Changing the Past

I've been quite content with keeping the past behind me, because some things are just better left forgotten. More specifically, people that I know from the past. Old friends, ex-lovers, and sometimes relatives. We had our time together, and anything beyond trying to reconnect with those important people would seem to dilute why these people were important to me in the first place. And the last thing I want to do is live in the past. 

About a year ago, I joined MySpace.com to help stay connected to friends and acquaintances, and perhaps meet new people. The first few months seemed innocent enough. I found some of my friends from real life and got to know them a little more. I also found new friends that I would have never met if I hadn't started a profile. Quite what I had expected, actually. 

But then people from the past came out of the woodwork, in droves. It seemed like every week it was someone new, forming profiles and eventually hunting me down. Ex-girlfriends, former classmates, etc. Some important and influential to me, some that I had just forgotten about in the 5 years since I graduated high school. 
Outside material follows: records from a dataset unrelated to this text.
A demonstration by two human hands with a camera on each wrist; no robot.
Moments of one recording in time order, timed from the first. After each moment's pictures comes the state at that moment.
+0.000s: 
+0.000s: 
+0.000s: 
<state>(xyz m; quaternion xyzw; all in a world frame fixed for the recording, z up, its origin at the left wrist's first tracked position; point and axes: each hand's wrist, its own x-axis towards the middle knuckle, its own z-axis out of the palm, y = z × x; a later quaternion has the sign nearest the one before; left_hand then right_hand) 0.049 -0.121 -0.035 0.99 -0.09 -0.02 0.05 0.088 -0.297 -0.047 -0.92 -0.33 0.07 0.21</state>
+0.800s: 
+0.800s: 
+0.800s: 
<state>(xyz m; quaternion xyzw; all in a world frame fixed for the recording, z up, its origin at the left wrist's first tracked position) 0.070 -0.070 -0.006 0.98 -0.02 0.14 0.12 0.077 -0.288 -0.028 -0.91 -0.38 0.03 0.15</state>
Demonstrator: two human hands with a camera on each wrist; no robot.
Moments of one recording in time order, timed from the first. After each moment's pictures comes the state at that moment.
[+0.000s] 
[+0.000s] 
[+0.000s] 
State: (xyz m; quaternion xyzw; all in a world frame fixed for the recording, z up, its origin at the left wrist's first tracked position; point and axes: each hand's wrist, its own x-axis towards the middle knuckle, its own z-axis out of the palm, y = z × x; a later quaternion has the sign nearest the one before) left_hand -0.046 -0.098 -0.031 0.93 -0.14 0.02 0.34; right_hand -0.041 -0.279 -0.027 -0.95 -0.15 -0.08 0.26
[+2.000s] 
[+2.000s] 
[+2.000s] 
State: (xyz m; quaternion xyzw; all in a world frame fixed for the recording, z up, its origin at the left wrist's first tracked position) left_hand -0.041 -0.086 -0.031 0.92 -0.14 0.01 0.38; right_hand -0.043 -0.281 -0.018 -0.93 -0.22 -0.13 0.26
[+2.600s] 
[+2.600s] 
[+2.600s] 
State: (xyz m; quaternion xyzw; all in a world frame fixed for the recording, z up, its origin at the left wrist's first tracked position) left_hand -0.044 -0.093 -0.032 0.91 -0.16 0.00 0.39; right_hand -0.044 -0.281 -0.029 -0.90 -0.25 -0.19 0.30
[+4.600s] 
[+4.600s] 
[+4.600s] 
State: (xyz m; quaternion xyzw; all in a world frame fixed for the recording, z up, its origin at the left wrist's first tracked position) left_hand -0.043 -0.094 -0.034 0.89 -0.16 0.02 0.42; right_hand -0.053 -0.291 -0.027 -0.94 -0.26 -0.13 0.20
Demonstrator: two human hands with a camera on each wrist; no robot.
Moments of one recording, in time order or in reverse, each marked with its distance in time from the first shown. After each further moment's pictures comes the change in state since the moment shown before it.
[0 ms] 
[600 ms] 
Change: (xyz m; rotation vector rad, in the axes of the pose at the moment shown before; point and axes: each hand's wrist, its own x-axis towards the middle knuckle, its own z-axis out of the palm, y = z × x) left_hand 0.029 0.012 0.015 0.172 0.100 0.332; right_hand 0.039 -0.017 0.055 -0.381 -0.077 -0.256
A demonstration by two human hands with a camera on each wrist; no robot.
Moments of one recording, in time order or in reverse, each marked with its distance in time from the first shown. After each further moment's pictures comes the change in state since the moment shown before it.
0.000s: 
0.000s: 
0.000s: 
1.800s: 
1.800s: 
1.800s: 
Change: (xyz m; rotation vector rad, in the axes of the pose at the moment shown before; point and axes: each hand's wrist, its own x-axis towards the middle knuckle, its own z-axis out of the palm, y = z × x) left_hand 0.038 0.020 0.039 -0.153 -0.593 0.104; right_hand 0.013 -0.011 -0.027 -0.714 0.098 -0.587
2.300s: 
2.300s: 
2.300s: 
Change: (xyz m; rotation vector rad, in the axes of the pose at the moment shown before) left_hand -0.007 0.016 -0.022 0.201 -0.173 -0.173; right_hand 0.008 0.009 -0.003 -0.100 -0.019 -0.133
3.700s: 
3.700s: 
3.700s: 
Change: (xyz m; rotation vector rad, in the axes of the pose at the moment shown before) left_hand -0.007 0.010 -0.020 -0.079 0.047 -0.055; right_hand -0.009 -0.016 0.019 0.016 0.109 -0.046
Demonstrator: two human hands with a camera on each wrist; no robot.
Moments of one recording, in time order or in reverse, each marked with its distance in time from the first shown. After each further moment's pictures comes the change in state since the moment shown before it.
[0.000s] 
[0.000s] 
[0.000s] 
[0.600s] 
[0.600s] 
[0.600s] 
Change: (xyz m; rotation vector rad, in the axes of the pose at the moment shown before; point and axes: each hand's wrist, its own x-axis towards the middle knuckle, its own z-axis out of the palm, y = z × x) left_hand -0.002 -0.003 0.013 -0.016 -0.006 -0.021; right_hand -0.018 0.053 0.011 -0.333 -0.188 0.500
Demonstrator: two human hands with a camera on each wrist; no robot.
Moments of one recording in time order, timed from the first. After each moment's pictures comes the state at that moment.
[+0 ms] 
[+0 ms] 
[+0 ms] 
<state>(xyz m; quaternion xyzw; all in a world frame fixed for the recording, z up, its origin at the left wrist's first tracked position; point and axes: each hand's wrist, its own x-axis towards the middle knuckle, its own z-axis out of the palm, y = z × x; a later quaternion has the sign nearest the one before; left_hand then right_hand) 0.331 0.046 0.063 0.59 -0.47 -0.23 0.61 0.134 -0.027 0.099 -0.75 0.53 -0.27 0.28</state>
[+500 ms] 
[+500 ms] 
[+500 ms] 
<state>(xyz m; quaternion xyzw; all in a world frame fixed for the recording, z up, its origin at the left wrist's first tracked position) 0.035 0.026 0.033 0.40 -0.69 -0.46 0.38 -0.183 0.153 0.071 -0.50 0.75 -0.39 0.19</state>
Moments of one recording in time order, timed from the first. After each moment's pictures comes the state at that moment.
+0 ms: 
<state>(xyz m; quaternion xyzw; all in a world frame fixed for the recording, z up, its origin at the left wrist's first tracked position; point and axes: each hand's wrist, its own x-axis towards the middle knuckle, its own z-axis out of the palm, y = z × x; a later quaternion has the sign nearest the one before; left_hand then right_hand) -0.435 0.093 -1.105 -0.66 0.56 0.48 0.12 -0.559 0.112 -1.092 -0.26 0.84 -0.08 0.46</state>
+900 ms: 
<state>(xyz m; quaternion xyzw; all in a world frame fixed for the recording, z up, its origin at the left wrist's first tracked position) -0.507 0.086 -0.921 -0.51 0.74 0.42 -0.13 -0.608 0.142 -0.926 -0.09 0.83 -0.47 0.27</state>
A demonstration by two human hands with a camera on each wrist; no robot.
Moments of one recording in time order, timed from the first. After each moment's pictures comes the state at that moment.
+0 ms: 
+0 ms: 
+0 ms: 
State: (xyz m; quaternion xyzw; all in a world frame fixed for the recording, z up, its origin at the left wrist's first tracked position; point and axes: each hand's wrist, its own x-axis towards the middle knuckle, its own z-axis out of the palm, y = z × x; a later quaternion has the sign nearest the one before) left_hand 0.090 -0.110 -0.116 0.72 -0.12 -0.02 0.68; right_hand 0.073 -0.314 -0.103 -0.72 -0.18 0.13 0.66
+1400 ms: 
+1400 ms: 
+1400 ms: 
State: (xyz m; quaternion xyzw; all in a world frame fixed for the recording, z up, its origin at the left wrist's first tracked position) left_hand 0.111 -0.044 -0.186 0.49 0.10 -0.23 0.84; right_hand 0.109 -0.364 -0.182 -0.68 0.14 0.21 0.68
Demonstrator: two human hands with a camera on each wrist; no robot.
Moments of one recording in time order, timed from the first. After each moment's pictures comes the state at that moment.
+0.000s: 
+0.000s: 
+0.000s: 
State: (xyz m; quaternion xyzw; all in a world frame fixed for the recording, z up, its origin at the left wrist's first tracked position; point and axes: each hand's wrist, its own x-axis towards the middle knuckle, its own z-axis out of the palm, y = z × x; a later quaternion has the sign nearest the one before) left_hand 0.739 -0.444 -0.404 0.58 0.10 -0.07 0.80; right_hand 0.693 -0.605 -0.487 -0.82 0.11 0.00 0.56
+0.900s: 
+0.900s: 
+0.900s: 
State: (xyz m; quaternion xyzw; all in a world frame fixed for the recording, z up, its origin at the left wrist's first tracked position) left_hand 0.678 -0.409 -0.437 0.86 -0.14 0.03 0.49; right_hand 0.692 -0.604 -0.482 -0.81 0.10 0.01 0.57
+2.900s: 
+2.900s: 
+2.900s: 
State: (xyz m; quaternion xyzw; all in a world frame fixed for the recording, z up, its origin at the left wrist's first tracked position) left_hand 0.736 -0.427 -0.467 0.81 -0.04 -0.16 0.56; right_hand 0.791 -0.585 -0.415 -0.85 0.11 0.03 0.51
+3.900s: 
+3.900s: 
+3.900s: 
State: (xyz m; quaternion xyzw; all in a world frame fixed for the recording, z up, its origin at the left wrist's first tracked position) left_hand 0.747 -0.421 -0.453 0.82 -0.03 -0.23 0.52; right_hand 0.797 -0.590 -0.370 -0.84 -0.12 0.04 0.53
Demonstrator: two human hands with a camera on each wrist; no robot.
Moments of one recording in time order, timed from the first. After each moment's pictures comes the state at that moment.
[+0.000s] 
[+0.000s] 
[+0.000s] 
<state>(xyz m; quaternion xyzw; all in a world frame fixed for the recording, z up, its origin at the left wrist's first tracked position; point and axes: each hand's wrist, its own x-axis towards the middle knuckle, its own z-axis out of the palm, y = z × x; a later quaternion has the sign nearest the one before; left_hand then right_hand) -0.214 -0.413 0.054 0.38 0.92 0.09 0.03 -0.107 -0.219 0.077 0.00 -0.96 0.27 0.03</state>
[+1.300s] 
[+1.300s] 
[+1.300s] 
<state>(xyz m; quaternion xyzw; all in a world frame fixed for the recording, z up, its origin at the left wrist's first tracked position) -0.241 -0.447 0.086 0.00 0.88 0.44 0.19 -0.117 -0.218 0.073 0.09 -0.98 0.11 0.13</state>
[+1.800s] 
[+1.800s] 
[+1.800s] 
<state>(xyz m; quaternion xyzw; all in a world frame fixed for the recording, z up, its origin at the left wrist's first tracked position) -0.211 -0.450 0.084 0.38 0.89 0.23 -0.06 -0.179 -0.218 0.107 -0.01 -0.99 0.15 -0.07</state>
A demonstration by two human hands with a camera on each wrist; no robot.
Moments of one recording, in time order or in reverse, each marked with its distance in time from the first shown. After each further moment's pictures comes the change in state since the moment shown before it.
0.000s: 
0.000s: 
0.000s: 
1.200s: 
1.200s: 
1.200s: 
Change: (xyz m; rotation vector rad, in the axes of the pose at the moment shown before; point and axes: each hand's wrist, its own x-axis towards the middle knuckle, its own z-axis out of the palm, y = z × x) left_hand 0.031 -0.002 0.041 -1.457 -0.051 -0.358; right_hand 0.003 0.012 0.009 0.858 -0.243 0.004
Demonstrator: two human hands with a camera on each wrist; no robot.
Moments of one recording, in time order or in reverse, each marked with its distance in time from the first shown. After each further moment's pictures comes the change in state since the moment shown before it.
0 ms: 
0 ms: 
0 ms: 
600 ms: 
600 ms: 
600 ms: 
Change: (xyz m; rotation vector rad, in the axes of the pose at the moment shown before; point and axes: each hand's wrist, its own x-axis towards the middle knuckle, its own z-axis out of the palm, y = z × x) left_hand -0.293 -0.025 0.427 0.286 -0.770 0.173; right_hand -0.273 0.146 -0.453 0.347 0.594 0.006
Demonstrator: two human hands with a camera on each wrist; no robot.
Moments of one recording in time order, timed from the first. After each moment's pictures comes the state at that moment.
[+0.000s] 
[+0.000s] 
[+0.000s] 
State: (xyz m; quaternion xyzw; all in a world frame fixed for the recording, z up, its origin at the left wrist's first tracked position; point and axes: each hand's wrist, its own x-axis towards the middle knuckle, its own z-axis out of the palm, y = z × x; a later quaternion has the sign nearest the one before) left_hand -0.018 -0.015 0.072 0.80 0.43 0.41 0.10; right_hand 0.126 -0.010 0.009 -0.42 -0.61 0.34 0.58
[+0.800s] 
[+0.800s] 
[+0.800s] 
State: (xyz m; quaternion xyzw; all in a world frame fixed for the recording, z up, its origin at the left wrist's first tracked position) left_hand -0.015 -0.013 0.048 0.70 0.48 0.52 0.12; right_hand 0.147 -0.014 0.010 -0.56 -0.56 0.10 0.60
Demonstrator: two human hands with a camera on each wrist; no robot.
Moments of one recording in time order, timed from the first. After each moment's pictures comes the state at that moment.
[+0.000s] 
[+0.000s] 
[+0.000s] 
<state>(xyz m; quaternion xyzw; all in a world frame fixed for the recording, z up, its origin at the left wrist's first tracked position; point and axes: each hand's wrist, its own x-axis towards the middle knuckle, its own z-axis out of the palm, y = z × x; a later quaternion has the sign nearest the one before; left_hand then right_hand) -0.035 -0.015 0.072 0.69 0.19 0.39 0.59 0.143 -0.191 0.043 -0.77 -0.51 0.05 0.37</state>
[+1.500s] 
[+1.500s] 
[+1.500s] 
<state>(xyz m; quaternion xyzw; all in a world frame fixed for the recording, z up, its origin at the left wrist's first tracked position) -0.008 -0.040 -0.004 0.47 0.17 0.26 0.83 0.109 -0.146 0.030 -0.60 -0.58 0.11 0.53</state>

First, there was my old best friend Weston, who was the only person that I kept in touch with. Then Kara, a girl I had dated for a few weeks my senior year, and subsequent friend until I moved to North Dakota. Timmy V, who became my delinquent other half until he quit the Lillingtons to go on a Mormon mission. Dirk, my high school arch-nemesis (ha!) turned pal. Then Maura, my two-time prom date and first real crush. In all, about 20 people from back home that I stopped talking to years ago. Some important to me, others that I didn't care to ever see again. But here we are now, all reacquainted once again. I'm not sure what the set up is, but I can't help but feel like I'm in for a disappointing, unfulfilling venture to the past.